Task requirements:
The data that follows must be transcribed in full and exactly, minus the pictures.

Data provided:
== Segment start ==
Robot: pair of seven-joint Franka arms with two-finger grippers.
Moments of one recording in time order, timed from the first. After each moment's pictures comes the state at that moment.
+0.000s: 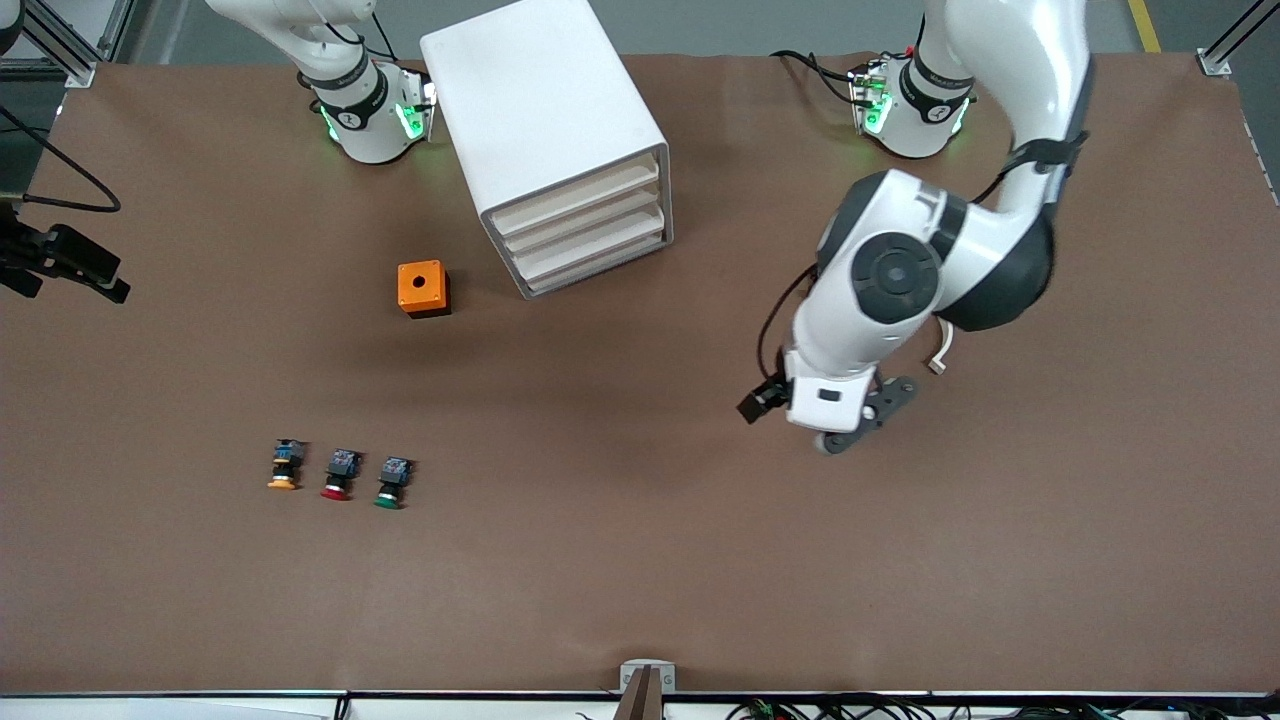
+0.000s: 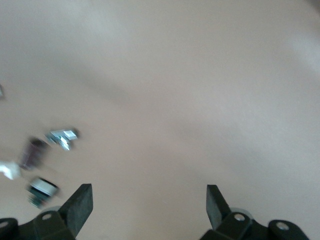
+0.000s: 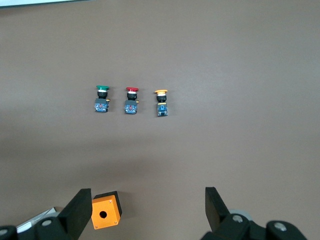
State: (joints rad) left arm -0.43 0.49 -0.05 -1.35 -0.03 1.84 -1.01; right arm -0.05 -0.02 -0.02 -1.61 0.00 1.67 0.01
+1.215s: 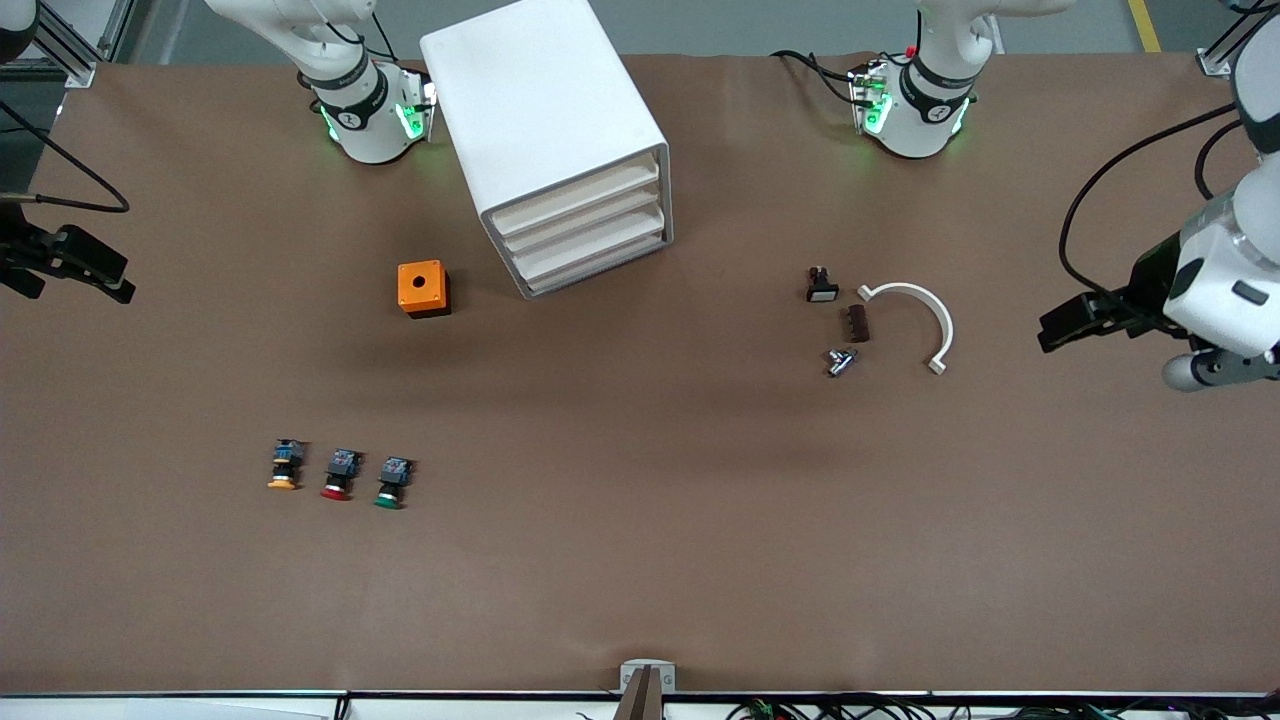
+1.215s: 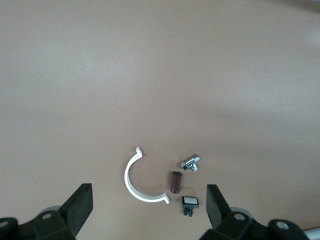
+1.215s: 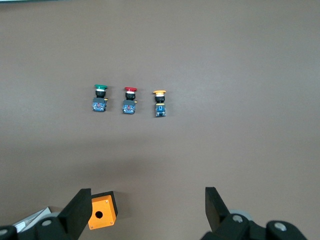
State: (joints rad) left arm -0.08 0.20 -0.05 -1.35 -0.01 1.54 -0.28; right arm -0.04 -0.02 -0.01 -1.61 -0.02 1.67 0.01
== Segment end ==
Solution:
Robot: pair of seven-joint Franka arms with two-finger grippers.
Moments of one recording in time order, timed from the first. After each moment's pictures comes the state at that moment.
+0.000s: 
+0.000s: 
+0.000s: 
State: (joints rad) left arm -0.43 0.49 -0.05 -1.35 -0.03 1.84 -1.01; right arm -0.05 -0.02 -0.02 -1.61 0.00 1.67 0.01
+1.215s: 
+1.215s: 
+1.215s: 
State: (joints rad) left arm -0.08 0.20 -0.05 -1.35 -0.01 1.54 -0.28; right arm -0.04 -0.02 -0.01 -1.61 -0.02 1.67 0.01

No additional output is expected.